**Work instructions:** Only one stretch of the data should be retyped: the lines from the line containing "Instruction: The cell" through the line containing "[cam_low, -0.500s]". Keep pictures out of it.

**Stored entries:**
/---
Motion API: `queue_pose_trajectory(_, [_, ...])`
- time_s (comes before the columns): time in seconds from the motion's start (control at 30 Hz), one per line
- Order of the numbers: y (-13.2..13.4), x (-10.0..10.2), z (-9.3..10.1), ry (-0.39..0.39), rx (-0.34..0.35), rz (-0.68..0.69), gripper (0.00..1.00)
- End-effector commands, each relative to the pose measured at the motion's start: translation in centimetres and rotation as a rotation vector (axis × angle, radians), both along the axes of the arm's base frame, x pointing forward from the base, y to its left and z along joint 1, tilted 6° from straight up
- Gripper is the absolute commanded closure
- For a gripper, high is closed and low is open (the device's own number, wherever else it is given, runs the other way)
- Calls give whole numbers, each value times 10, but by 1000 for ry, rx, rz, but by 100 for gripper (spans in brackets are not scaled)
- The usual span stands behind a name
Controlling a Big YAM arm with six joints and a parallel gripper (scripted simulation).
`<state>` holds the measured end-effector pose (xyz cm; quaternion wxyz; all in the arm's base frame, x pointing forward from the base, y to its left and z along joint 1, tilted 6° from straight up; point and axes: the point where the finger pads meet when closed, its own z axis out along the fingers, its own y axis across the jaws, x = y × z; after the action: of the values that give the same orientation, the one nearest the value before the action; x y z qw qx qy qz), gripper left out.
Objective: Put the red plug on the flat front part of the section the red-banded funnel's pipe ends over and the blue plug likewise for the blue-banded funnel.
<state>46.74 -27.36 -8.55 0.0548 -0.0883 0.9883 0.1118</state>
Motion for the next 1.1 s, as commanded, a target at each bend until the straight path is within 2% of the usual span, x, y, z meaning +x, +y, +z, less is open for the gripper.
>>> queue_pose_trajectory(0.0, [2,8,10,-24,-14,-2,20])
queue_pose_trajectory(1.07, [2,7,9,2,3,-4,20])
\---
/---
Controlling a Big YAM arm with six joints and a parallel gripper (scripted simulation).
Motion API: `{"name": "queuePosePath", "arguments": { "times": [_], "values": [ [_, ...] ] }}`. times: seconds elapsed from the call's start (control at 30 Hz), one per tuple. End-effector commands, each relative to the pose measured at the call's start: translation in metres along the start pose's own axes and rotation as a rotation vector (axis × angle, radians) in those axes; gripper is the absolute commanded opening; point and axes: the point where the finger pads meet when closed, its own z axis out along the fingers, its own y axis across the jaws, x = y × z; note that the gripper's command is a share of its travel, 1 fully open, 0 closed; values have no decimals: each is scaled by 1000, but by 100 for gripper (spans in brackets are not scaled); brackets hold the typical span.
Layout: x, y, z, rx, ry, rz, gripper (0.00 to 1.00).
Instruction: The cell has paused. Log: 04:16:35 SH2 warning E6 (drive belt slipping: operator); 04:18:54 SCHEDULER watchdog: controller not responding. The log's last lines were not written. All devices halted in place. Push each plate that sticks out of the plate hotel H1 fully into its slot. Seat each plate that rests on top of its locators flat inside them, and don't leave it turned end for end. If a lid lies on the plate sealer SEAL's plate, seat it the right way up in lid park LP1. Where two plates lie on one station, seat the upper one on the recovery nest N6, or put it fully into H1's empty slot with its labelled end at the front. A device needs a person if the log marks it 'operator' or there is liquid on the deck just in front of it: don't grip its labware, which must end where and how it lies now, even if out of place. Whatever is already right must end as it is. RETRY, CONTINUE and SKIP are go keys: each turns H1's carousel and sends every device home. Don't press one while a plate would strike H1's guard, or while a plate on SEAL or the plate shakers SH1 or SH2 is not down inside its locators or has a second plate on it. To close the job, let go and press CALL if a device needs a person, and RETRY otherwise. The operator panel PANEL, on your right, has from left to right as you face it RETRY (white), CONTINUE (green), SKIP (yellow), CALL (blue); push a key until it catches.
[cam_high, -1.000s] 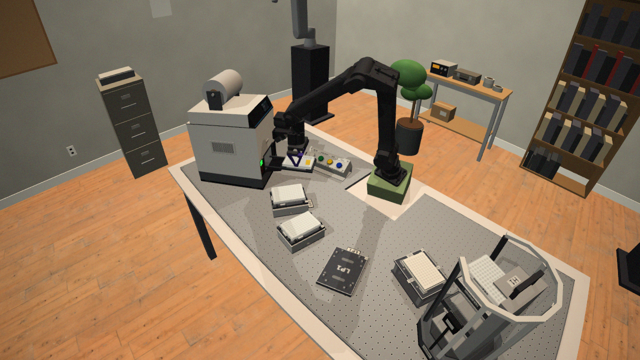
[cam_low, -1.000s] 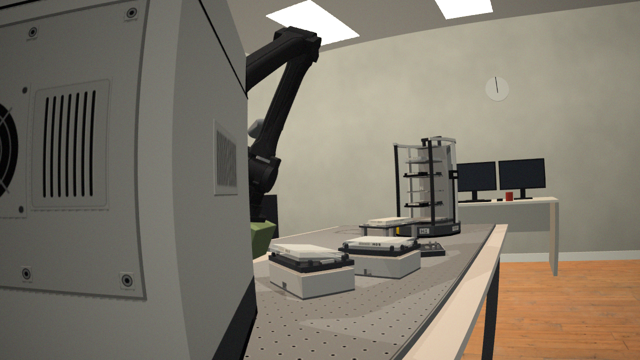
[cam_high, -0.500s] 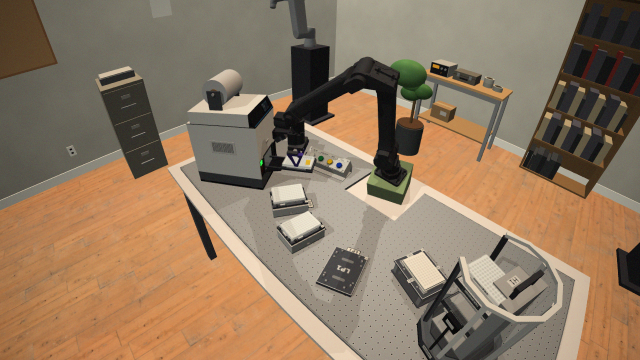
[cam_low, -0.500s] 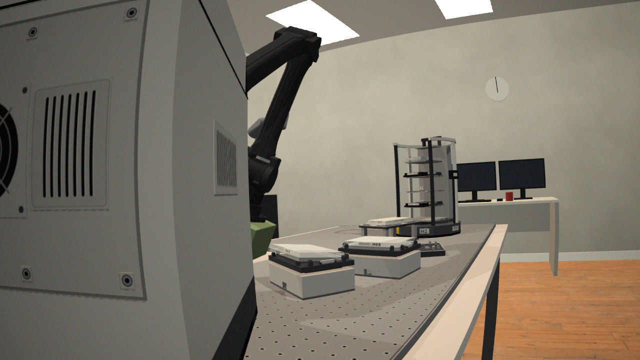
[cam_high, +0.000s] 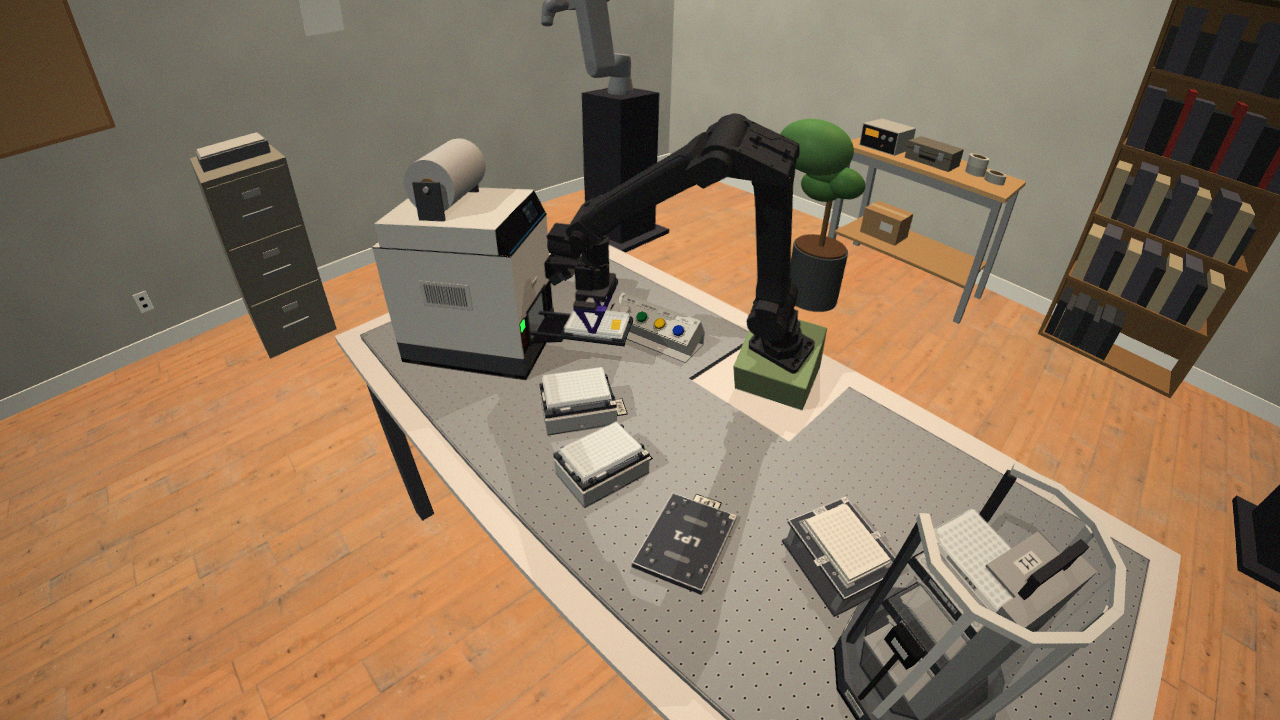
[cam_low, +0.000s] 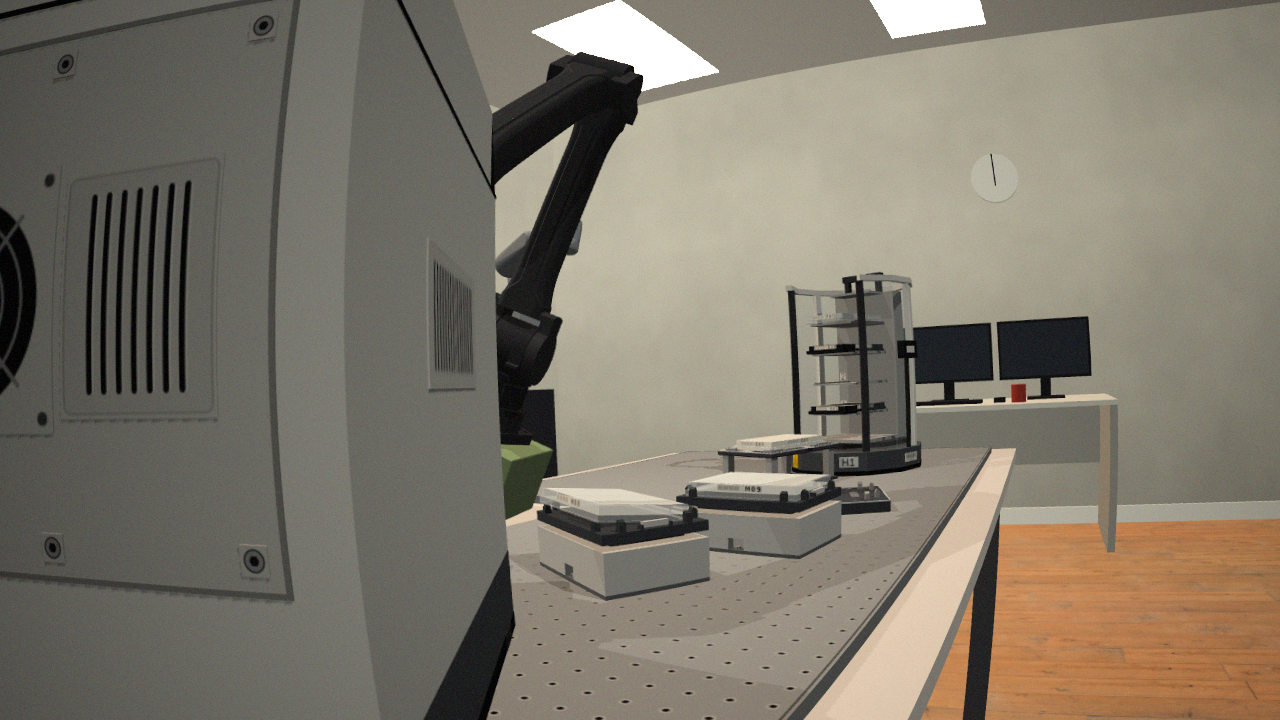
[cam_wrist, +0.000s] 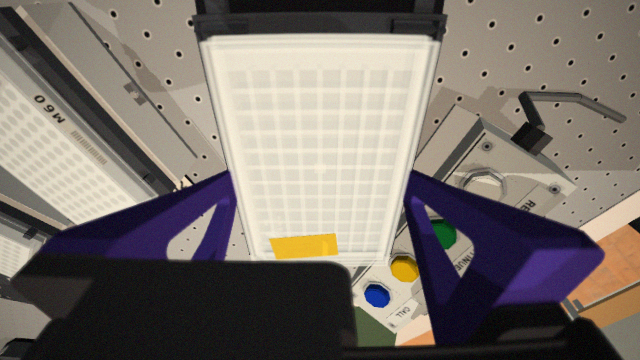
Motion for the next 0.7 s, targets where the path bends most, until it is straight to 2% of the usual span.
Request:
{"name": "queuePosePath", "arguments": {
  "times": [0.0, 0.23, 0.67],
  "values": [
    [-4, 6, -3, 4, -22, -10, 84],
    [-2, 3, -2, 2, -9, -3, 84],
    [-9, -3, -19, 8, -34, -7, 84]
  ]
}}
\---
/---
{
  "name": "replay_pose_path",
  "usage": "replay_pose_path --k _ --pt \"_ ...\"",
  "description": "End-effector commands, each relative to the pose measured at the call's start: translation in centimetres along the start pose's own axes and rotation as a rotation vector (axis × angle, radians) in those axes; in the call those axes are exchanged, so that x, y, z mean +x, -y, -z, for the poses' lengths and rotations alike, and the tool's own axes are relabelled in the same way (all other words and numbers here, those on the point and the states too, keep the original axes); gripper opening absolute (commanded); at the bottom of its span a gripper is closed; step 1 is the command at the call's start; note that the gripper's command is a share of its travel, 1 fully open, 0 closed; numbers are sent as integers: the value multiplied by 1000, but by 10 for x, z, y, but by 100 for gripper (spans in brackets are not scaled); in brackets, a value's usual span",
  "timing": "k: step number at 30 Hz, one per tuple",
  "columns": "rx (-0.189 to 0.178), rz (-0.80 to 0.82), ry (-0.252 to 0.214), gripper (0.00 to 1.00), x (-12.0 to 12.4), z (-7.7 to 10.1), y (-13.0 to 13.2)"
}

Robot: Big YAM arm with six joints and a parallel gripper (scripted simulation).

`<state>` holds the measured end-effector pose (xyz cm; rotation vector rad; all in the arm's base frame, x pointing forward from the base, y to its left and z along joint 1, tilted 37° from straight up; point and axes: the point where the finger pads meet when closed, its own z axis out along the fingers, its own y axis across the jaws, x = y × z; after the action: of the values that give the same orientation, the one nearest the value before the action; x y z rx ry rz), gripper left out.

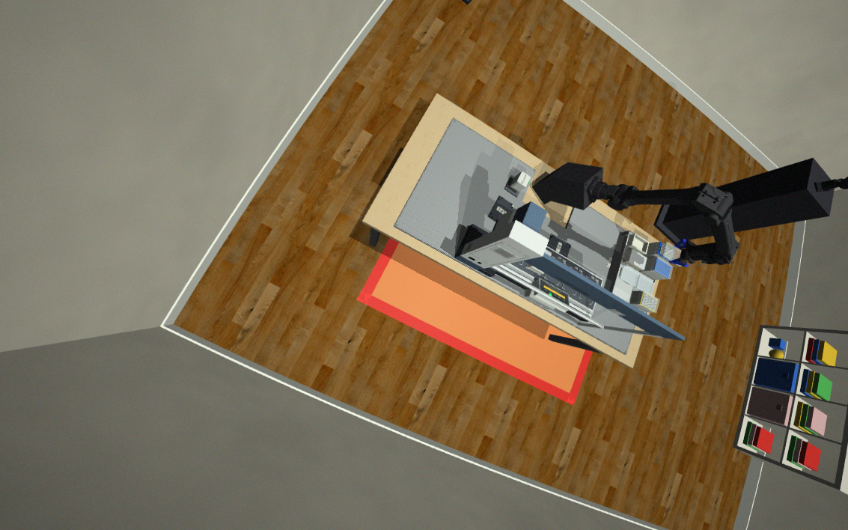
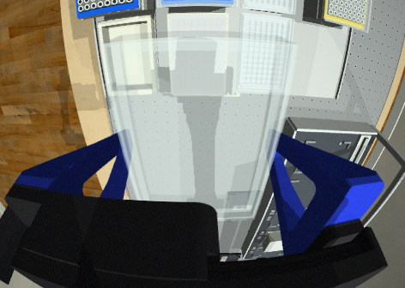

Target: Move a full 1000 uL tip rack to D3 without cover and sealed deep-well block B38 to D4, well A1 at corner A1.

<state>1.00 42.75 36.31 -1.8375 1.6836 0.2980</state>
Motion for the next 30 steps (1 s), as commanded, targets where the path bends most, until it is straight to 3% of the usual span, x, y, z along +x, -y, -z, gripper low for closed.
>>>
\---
**Written response:**
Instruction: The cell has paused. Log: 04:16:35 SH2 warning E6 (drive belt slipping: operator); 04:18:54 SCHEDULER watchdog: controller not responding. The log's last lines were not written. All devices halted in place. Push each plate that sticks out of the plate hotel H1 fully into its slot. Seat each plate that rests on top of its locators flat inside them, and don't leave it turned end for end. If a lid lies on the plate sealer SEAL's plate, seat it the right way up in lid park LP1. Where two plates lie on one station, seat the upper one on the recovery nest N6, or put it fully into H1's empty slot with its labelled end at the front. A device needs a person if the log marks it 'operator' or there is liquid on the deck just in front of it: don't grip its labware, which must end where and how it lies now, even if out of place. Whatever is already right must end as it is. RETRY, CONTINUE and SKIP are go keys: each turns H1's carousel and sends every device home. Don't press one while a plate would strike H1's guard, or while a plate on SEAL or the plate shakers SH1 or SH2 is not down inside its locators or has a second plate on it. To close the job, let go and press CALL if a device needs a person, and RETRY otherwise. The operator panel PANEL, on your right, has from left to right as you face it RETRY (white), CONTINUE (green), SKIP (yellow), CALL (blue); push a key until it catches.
[cam_high, -1.000s] 
[cam_low, -1.000s] 
[cam_high, -0.500s] 
[cam_low, -0.500s] 

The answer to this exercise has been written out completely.